---- Entries shown
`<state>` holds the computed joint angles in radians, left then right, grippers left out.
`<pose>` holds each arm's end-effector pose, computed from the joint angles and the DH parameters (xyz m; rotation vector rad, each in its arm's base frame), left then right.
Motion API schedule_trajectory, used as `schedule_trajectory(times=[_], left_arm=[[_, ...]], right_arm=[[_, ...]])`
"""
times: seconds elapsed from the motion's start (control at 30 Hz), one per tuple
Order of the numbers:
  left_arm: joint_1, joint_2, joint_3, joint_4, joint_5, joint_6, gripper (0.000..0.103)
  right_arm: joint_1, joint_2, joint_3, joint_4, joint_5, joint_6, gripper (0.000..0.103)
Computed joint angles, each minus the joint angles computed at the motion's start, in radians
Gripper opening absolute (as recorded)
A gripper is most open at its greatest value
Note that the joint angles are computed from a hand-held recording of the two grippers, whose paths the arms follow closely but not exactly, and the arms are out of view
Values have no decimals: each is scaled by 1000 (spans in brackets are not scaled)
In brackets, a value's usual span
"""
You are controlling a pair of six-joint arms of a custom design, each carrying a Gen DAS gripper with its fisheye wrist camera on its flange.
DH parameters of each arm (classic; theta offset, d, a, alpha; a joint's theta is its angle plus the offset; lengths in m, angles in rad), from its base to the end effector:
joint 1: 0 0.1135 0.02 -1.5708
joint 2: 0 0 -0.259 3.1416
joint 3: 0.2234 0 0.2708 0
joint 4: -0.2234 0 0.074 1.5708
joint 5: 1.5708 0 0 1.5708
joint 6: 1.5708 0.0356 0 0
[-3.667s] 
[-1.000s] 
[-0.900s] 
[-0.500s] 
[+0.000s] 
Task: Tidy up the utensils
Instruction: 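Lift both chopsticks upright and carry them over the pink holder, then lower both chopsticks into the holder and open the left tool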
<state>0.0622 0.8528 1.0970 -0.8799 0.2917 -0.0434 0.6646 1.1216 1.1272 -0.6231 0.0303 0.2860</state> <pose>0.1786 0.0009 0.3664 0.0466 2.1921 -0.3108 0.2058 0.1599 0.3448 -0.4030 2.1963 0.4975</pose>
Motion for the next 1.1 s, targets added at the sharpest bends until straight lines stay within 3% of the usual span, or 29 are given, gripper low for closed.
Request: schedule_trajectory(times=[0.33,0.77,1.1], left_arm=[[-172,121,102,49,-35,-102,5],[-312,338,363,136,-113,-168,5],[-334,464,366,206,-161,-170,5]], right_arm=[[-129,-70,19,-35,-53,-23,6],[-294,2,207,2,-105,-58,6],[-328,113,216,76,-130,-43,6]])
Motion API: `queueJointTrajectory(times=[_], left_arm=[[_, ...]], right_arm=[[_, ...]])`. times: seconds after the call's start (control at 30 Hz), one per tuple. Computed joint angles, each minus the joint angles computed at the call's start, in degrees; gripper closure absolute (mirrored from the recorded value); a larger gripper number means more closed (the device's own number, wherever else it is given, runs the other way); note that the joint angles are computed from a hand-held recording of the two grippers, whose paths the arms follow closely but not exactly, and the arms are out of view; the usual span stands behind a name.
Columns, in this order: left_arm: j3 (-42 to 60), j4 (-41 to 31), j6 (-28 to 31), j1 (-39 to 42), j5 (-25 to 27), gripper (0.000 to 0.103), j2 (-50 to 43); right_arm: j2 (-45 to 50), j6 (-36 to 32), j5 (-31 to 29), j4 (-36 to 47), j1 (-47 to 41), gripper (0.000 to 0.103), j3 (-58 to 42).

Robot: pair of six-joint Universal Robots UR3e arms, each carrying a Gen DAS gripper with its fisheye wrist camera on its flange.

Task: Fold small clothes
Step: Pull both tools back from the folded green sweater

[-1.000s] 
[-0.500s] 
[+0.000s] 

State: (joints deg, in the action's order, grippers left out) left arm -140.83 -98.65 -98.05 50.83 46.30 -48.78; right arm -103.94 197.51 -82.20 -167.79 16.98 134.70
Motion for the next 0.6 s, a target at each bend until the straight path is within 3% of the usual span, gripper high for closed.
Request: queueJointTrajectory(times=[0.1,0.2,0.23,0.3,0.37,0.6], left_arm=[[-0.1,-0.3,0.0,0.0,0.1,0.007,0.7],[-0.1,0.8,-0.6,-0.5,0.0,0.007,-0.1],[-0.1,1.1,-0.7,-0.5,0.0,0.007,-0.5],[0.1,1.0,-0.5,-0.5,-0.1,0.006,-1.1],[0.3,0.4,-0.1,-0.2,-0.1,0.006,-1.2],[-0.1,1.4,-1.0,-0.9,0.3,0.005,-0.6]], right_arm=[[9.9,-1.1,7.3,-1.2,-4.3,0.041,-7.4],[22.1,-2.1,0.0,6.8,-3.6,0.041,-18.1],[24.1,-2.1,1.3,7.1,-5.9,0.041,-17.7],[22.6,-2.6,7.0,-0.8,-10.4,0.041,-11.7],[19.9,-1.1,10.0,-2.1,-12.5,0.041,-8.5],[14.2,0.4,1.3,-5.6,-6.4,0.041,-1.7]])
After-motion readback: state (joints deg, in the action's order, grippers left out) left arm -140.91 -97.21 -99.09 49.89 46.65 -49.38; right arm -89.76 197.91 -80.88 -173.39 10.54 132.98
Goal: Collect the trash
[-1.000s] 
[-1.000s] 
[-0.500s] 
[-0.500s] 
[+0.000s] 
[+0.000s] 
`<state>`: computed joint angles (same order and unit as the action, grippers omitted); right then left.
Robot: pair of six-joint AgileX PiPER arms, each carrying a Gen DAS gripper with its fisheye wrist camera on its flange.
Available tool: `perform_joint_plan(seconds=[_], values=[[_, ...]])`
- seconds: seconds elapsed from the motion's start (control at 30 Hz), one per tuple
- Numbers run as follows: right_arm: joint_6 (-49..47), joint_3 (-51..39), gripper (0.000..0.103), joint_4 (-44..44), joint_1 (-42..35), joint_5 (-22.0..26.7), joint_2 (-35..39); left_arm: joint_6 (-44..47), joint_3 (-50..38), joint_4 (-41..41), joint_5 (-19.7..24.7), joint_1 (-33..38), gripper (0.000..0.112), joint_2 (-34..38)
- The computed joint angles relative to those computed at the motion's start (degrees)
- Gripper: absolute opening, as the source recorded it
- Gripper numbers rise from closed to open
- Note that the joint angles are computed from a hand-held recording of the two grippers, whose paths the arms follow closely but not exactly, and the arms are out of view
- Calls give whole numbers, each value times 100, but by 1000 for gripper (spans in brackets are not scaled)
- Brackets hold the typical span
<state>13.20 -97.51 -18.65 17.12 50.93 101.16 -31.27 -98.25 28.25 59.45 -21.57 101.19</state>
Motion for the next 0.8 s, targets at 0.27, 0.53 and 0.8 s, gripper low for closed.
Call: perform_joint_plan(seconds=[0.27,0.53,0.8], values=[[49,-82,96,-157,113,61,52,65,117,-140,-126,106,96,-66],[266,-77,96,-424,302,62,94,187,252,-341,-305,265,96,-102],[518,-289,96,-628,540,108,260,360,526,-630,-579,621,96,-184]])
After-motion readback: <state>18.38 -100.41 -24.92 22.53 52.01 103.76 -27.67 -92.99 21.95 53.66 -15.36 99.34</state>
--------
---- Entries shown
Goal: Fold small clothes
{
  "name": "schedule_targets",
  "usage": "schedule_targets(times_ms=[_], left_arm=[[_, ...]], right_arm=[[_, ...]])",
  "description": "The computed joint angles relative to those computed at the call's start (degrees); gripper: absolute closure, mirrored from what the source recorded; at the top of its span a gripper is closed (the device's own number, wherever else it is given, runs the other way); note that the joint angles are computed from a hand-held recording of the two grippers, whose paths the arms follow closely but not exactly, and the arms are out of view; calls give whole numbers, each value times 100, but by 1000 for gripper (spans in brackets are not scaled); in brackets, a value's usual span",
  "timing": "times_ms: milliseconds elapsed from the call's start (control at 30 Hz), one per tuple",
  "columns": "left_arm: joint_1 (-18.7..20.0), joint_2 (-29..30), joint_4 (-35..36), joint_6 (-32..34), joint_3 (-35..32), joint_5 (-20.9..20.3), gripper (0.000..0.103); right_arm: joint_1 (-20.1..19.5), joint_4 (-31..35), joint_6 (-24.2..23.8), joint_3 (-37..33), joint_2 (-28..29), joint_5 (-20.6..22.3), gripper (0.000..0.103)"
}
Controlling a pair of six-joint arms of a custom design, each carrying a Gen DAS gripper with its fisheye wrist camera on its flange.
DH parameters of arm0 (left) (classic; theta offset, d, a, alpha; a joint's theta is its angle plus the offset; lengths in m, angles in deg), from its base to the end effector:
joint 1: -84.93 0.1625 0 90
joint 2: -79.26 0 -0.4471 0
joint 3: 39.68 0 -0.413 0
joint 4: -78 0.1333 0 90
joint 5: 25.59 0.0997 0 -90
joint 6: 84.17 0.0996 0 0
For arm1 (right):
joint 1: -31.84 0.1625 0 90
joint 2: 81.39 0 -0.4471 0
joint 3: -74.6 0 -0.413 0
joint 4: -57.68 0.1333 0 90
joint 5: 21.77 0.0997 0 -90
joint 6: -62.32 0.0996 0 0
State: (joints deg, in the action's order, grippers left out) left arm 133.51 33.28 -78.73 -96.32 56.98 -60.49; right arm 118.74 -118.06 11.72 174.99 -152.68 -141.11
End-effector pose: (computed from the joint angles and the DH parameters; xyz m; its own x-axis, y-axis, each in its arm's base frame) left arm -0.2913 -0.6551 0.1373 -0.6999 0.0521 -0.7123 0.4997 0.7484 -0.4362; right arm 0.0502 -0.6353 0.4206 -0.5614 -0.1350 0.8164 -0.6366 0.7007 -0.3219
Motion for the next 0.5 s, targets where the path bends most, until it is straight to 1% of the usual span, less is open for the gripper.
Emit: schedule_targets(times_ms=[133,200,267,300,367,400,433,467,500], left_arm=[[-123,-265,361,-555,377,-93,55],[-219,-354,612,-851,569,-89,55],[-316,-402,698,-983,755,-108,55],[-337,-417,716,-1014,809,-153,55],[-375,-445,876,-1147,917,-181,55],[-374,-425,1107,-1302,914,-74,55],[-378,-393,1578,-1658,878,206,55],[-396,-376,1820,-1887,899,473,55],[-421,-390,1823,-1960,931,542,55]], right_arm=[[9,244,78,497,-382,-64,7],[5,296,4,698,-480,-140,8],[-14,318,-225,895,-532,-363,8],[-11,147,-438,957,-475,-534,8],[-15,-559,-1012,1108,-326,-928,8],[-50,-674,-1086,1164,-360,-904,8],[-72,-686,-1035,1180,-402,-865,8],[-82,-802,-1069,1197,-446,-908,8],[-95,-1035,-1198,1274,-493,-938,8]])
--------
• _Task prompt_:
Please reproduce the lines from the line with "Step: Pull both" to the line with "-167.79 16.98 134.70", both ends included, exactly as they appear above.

• _Task response_:
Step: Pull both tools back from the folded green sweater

[-1.000s] 
[-0.500s] 
[+0.000s] 

State: (joints deg, in the action's order, grippers left out) left arm -140.83 -98.65 -98.05 50.83 46.30 -48.78; right arm -103.94 197.51 -82.20 -167.79 16.98 134.70

No more work remains on this exercise.